* WORK INSTRUCTION *
Once the images are set aside, print the remaining lines below exactly.
*** Opening of DATA EXTRACT ***
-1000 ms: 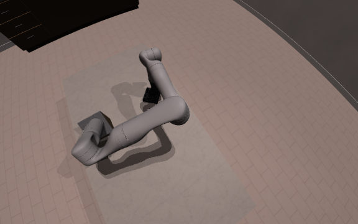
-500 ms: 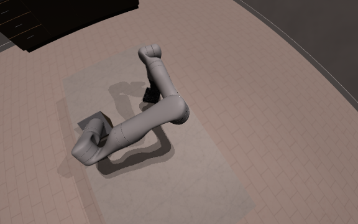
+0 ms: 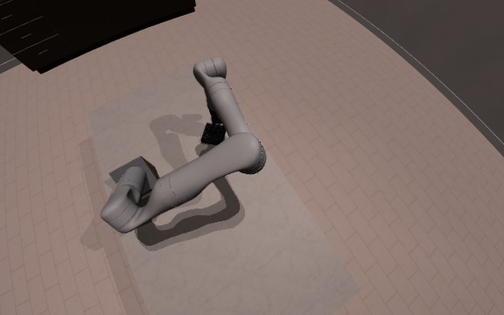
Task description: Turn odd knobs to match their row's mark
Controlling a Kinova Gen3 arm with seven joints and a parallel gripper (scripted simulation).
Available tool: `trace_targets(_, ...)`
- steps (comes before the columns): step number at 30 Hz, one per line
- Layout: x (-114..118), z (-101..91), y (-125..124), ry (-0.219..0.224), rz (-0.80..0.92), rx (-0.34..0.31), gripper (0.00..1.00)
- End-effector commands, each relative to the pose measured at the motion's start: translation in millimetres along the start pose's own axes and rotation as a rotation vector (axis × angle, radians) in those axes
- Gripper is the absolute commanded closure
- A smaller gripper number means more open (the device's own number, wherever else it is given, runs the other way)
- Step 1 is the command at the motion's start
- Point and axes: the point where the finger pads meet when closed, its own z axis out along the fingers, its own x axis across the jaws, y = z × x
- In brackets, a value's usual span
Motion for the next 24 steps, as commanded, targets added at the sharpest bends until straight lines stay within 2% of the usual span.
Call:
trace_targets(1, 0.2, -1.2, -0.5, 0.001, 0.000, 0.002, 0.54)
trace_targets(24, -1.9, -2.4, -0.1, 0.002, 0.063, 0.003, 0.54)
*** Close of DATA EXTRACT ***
* SOLUTION *
-1000 ms: 
-500 ms: 
+0 ms: 
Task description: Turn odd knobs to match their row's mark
Controlling a Kinova Gen3 arm with seven joints and a parallel gripper (scripted simulation).
Available tool: `trace_targets(_, ...)`
- steps (comes before the columns): step number at 30 Hz, one per line
- Layout: x (-114..118), z (-101..91), y (-125..124), ry (-0.219..0.224), rz (-0.80..0.92), rx (-0.34..0.31), gripper (0.00..1.00)
- End-effector commands, each relative to the pose measured at the motion's start: translation in millimetres along the start pose's own axes and rotation as a rotation vector (axis × angle, radians) in those axes
- Gripper is the absolute commanded closure
- A smaller gripper number means more open (the device's own number, wherever else it is given, runs the other way)
- Step 1 is the command at the motion's start
- Point and axes: the point where the finger pads meet when closed, its own z axis out along the fingers, its own x axis across the jaws, y = z × x
- In brackets, a value's usual span
Motion for the next 24 steps, as commanded, targets added at the sharpest bends until straight lines stay within 2% of the usual span.
Call:
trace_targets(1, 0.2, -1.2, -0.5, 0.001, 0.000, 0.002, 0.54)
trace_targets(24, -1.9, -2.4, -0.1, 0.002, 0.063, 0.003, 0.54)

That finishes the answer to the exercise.